Reflect: "Reconcile the 100,000x TFLOPS gap with the fact that throughput only increased 100x. Where did the remaining 1,000x performance go? (Reference: The Bottleneck Principle)."

Objective: Prove that accelerating the parallel fraction yields diminishing returns if the serial tax remains high.
The "Lock" (Prediction): "If the serial overhead (dispatch tax) is 5ms, can a 1,000,000x faster GPU hit a 4ms total latency target?"
The Workbench:
- Sliders: "Magic Accelerator" Speedup (1x -> 10,000x), Framework Tax (\mu s -> ms), Kernel Fusion Level.
- Instruments: AmdahlHeatmap (Speedup vs Serial %), ThroughputCeilingPlot.
- The 15-Iteration Rule: Students must find the "Critical Parallel Fraction" (p) required to hit their specific mission target (e.g., 60FPS for AR).
Reflect: "Your CEO wants to buy a faster GPU. Use the Amdahl Heatmap to prove why this investment is useless unless we first reduce the software overhead."

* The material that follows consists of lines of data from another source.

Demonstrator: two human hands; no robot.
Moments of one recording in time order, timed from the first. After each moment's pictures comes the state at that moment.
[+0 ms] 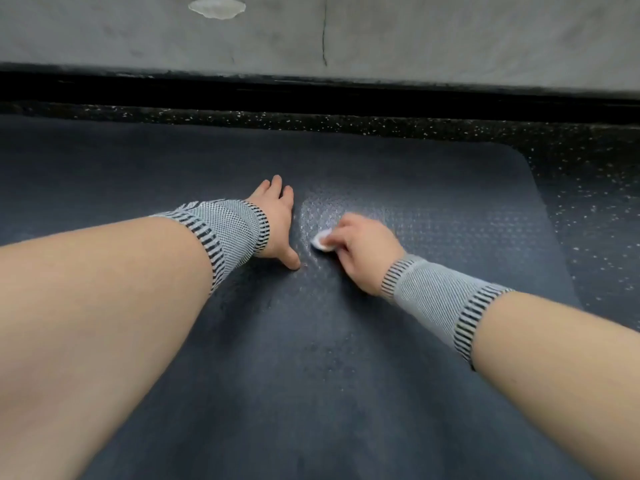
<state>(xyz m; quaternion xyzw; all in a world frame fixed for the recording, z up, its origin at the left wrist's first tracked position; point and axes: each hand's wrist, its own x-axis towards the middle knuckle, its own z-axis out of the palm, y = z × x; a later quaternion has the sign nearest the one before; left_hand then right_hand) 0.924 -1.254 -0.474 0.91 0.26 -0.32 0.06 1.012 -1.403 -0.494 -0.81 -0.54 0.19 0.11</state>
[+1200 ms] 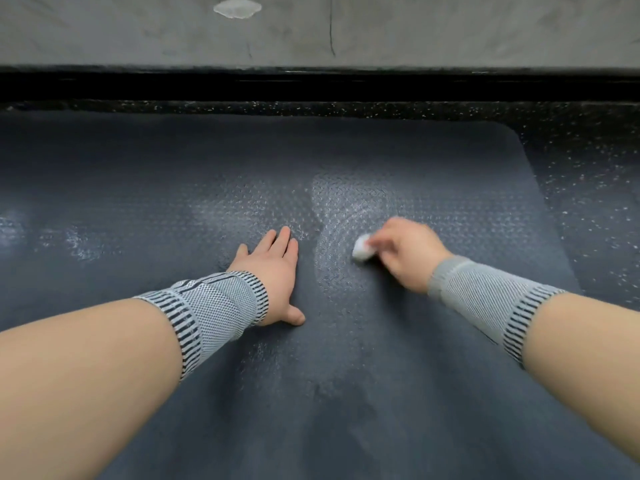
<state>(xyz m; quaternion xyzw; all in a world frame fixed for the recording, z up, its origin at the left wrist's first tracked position) 0.820 -1.335 -0.471 0.91 0.23 -0.35 0.05 0.994 -1.477 -0.476 -0.83 -0.50 0.21 0.12</state>
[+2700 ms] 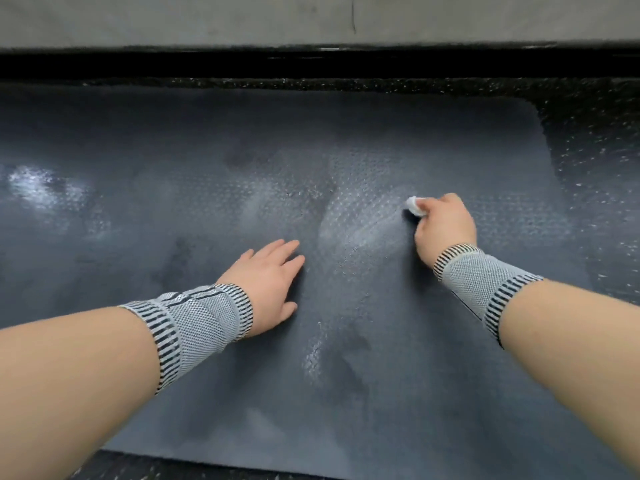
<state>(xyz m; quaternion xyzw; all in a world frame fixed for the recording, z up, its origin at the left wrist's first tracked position) 0.740 -1.398 -0.458 0.93 0.21 -0.30 0.03 0.979 -1.522 -0.496 -0.93 -0.31 0.11 0.15</state>
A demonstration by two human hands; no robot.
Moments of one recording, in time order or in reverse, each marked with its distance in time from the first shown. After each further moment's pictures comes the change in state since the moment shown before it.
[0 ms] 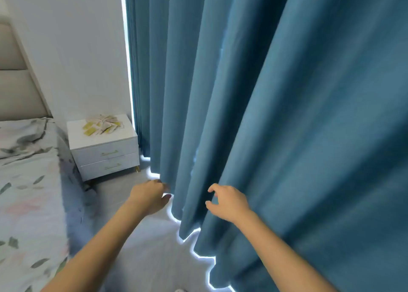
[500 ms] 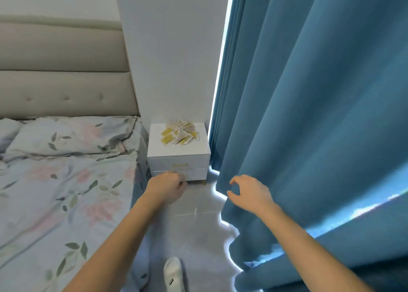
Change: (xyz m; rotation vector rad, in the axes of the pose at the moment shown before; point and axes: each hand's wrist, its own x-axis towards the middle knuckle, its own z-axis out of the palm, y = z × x) left_hand 0.205 -0.267 -0.076 -0.158 0.023 -0.367; right_hand 0.387 -0.169 -0.015 -0.056 -0.120 -0.345
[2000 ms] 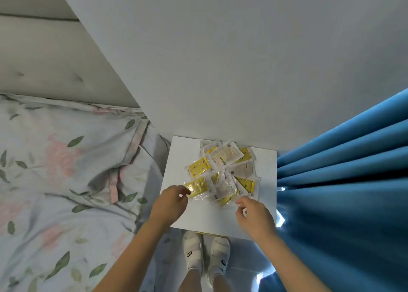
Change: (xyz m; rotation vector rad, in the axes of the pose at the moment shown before) left_hand 0.614 -0.324 0.074 -0.573 -0.140 -0.634; right_hand 0.732 -0.047 0.176 0.229 -0.404 0.023
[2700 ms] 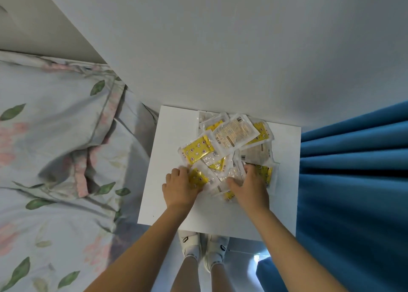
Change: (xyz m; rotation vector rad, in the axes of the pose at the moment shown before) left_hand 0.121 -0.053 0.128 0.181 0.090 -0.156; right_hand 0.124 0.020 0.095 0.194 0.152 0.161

Objective: Optimize the system to hit the Mission Goal while maintaining >40% Model FLOPs Utilization (MFU).
The "Lock" (Prediction): "What combination of Batch Size and Precision will maximize MFU without violating the Latency SLA?"
The Workbench: All D·A·M sliders unlocked.
The "Stakeholder" Challenge: The CFO presents a counter-proposal: "Just use the cheapest hardware at Batch 1." The student must prove why this leads to a catastrophic "Low Utilization Tax."
Reflect (The Ledger): Justify your final R_{peak}, BW, and O configuration. Explain the "Conservation of Complexity" in your design.

Primary: LatencyWaterfall (Now showing the L_{lat} Overhead term explicitly).
Secondary: RooflineVisualizer (Log-Log scale).
Transparency: Toggle for Speedup = 1 / ((1-p) + p/S).